We escaped the pressing crowds in the great vault of the old station and went into a virtually deserted shopping mall nearby, where I told Joe what I knew: that I had been to the language school the previous evening and discovered that Wang gave classes every afternoon, Monday to Friday, beginning at two o’clock and ending at five. Joe was noticeably more intense than he had been on my recent visit to Shanghai, and seemed to be calculating moves and implications all the time. At this early stage, he said very little about his dinner with Miles and Shahpour and nothing at all about the cell. As far as he was concerned, I was just a support agent of the Secret Intelligence Service doing the job that I was paid to do. It was neither my concern, nor my particular business, to know anything more than I needed to. At such times, Joe had a way of keeping our friendship at arm’s length and I knew not to press him on operational details.

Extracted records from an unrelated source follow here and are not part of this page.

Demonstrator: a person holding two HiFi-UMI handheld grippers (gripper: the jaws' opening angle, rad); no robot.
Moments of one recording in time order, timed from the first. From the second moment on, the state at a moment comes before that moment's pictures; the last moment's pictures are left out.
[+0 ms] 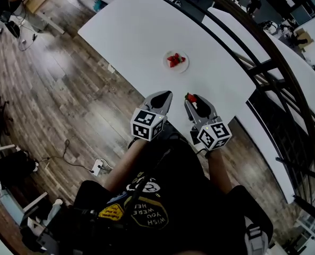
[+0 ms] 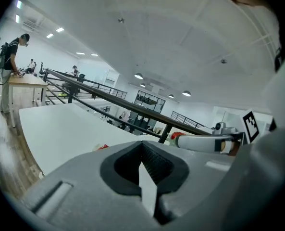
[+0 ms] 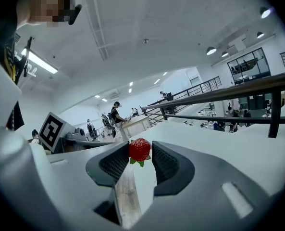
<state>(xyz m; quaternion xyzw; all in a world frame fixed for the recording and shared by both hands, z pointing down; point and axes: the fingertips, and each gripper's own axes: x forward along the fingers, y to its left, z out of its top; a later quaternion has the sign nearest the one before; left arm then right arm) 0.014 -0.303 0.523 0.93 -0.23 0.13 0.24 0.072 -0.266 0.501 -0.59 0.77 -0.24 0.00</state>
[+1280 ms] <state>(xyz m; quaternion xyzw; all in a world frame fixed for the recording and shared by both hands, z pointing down) 0.098 -0.440 0.692 0.92 -0.17 0.26 0.24 0.143 -0.421 0.680 -0.62 0.72 -0.27 -0.13</state>
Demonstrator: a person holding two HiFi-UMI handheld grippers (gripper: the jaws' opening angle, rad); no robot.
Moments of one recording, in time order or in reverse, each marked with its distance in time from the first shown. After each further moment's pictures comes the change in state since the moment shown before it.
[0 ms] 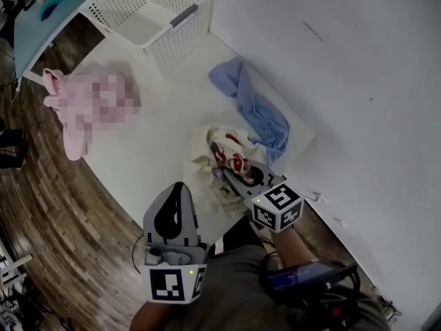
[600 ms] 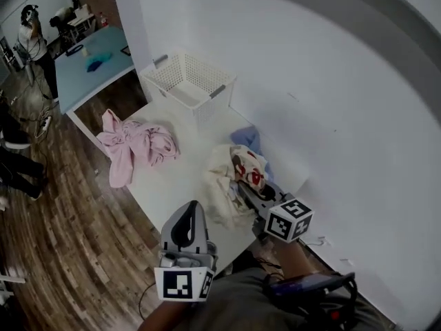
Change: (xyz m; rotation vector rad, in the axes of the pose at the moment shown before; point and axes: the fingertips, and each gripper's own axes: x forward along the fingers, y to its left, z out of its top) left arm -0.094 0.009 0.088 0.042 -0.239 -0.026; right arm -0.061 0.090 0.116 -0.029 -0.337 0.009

There was a lot at stake, after all. For a start, RUN would almost certainly be blown if Joe was observed talking to Wang; if Waterfield found out about it, he would be called home. Looking back on the two eventful days that followed, it occurs to me that Joe still didn’t know to what extent Wang was involved in separatist activities. In spite of what Shahpour had told him, there was still a more than plausible chance that he was an American agent. If that was the case, Joe was ruined.
“There are known knowns,” he said, lightening the mood with a joke as we walked to his hotel on Jianguomen Road. It was a typically hot, dry spring day in the capital, traffic and cyclists warring on the wide, featureless streets. “There are things we know that we know. There are things that we know we don’t know. But there are also unknown unknowns.”
Two days had passed since the dinner at M on the Bund, a period in which Joe had laid the foundations for his trip to Beijing. On his way to the railway station in Shanghai, for example, he had carried out a two-hour counter-surveillance exercise designed to flush out any American watchers before he departed for the capital. On the train itself, he had called Guy Coates from the dining car to arrange a meeting at the nascent Quayler representative office in Beijing, just in case Miles had put eyes on it. He then stayed up most of the night on the top bunk of his four-berth compartment listening once again to the recording of the safe house interrogation with Wang. All of this was a way of preparing himself for their inevitable second encounter. There might be clues in the conversation; there might be leads.